WHAT THE TASK REQUIRES —
Could you print the listing again exactly, omitting the pictures?

DATASET CONTENT —
============

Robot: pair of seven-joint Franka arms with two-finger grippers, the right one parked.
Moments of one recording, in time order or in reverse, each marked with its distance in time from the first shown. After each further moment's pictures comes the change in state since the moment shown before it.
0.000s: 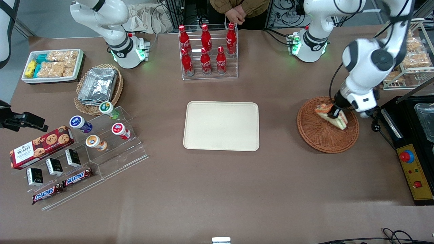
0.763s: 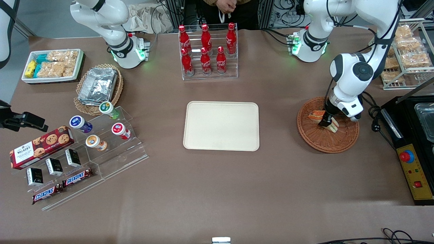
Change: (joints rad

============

ANSWER AREA —
Robot: pair of seven-joint Franka arms with two-finger grippers, the right one parked.
Moments of one recording, in time order or in reverse, each marked with its distance in time from the first shown. After each further moment's pictures comes the change in state since the moment shown before it.
0.000s: 
0.763s: 
Change: (joints rad

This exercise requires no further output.